Records excerpted from a collection:
§ §

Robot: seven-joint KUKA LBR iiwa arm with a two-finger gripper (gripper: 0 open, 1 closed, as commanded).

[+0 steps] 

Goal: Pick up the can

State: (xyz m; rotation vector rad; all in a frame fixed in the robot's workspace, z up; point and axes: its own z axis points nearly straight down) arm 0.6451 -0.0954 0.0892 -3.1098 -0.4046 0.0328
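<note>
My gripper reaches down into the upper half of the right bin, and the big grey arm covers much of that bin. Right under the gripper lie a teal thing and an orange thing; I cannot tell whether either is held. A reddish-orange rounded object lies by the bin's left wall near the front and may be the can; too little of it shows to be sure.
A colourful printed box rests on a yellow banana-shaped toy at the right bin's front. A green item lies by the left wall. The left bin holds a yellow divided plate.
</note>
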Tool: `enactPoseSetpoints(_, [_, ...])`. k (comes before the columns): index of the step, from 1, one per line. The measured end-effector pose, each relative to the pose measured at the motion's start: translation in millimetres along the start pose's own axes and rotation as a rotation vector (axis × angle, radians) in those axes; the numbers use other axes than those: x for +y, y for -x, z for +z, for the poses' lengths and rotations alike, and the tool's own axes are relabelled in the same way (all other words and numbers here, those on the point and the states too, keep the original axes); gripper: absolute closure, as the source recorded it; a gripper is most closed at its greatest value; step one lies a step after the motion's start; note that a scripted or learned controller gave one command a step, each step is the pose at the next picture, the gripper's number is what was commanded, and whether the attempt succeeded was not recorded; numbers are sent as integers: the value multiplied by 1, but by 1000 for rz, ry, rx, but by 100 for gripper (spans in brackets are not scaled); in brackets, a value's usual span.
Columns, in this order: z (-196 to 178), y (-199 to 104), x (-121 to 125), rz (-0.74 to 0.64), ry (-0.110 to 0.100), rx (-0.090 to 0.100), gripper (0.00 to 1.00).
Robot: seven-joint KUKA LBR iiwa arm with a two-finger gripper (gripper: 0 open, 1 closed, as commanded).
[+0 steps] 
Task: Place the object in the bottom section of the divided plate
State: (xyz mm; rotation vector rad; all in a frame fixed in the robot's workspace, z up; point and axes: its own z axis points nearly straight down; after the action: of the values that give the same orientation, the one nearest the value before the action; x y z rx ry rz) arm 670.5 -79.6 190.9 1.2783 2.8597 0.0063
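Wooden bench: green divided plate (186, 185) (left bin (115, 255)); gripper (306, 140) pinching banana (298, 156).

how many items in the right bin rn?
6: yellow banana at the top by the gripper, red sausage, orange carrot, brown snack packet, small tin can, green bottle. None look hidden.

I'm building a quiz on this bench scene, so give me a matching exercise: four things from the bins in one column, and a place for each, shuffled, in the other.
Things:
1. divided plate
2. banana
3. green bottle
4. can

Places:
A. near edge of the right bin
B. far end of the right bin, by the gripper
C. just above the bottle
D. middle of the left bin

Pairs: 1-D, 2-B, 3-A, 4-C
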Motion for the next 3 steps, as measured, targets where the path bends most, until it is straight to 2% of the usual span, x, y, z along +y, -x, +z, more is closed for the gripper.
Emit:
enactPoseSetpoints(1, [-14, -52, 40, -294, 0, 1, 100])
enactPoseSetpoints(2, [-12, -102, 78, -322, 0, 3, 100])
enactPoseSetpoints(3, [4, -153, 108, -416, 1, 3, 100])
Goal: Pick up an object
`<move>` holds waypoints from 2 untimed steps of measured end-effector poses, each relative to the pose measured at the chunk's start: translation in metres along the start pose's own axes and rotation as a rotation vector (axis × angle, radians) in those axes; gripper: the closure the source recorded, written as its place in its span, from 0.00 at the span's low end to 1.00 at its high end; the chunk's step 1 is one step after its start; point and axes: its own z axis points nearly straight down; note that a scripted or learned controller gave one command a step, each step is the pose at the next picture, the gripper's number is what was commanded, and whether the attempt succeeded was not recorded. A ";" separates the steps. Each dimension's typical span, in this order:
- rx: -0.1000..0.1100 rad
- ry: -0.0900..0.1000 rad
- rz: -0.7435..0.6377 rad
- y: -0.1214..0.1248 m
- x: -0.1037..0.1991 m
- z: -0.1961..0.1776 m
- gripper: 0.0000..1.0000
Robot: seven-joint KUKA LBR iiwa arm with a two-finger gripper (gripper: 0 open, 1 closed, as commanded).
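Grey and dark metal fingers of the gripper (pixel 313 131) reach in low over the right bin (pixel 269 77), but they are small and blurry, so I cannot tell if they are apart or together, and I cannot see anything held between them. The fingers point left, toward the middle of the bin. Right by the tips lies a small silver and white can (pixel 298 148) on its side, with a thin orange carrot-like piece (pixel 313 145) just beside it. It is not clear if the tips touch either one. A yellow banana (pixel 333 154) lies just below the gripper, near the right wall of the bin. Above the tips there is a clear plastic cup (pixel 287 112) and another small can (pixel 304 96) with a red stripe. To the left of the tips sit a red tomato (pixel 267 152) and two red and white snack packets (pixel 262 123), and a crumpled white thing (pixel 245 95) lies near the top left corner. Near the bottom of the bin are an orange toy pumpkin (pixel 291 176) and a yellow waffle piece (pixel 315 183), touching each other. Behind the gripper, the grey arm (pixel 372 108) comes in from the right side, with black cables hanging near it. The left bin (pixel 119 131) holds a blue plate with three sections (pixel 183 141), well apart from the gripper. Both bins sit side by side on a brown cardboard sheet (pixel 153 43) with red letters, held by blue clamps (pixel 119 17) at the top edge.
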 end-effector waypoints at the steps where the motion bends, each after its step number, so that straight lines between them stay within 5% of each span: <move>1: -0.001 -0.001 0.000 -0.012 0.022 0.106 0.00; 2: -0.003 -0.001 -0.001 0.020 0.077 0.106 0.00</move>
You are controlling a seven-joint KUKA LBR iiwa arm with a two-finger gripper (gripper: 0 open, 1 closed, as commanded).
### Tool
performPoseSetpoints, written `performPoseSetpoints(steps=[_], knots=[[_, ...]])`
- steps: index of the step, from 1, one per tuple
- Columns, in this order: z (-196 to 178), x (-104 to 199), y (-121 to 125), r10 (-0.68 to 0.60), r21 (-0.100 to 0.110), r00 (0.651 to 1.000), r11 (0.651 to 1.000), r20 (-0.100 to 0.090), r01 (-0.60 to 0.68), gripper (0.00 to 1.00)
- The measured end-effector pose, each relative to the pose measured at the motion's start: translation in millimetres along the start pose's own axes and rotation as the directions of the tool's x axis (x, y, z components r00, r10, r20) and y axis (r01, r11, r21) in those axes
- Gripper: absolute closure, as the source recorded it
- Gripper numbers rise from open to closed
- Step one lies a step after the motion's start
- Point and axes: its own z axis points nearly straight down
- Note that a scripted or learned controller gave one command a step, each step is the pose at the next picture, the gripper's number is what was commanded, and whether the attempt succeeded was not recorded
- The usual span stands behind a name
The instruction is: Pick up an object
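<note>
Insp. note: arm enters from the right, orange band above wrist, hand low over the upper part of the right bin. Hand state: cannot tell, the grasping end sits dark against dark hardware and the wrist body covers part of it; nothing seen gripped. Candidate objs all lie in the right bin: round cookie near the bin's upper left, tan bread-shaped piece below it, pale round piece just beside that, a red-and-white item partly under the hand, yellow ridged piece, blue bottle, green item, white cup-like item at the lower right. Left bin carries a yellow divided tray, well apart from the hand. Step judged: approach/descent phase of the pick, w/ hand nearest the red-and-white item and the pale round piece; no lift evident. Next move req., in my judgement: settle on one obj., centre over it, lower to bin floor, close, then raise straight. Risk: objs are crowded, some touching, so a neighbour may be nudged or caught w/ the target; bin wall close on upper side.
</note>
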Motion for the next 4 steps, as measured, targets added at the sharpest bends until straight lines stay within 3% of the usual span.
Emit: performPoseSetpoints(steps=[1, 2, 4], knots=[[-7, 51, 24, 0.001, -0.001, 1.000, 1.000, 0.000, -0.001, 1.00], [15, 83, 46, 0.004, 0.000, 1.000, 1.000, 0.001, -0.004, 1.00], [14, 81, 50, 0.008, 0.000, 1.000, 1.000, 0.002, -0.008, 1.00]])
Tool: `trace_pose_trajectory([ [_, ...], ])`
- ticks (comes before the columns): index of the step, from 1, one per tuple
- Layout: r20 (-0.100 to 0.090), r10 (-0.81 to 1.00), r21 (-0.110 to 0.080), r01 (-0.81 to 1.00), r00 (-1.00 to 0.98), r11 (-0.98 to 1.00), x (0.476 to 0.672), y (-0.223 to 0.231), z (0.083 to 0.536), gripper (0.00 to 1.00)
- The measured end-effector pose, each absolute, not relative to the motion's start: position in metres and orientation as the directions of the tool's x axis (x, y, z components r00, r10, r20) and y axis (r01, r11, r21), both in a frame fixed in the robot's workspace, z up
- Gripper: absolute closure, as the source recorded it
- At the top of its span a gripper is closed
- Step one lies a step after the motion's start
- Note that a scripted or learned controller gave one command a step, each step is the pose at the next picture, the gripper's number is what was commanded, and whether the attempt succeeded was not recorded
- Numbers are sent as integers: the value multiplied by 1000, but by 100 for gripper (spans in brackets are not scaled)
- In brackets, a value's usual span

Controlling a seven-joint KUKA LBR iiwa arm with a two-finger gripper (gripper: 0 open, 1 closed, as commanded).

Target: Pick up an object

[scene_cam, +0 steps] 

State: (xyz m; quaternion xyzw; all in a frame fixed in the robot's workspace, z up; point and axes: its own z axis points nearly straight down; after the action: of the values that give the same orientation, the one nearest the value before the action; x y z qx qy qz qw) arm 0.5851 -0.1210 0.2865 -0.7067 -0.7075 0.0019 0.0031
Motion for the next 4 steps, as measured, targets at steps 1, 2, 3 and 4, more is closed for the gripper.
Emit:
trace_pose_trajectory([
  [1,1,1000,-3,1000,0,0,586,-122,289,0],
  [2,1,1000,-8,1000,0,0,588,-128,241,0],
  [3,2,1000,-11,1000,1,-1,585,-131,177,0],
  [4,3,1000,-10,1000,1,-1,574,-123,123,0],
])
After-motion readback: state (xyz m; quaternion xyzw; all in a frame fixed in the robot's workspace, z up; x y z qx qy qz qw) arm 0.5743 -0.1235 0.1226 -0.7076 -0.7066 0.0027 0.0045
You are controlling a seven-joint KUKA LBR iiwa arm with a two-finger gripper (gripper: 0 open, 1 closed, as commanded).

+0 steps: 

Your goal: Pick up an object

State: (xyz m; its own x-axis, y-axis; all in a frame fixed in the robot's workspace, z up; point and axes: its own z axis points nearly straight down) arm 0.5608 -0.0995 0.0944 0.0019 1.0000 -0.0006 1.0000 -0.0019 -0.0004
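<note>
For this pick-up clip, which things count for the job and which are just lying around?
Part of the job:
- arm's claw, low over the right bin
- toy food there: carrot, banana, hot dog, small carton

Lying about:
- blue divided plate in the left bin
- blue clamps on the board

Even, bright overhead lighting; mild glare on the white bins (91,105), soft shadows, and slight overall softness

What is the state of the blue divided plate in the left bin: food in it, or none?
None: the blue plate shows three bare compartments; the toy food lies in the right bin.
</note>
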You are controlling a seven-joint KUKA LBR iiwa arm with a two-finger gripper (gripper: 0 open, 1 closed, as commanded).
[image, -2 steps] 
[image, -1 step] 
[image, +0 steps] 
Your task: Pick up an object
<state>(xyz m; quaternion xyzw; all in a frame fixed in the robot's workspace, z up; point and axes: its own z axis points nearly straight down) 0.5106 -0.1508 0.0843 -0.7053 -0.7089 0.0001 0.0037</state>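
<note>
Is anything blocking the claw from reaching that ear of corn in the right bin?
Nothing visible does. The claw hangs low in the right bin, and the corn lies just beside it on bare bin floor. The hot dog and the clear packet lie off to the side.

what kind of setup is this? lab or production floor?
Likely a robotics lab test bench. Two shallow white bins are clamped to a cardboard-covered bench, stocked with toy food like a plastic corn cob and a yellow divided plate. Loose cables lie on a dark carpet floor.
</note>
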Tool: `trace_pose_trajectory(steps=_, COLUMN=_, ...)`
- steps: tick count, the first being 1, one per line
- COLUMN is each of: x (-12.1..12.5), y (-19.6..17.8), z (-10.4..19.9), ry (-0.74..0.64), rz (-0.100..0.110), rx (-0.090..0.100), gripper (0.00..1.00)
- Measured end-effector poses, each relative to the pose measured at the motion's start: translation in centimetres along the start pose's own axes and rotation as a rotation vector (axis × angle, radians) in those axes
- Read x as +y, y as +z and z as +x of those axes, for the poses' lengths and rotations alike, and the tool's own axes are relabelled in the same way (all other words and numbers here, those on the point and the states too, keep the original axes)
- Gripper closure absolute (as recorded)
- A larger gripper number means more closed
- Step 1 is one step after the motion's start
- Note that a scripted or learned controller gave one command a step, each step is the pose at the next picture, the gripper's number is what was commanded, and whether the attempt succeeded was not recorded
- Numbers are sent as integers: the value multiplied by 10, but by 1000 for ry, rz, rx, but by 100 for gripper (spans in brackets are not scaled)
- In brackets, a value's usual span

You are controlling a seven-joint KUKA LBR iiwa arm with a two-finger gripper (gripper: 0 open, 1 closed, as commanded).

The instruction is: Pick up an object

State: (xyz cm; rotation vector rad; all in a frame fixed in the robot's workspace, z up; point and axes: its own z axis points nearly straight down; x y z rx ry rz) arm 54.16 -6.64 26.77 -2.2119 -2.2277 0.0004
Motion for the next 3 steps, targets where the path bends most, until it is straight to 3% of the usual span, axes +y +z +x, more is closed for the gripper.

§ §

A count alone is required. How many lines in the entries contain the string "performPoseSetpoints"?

2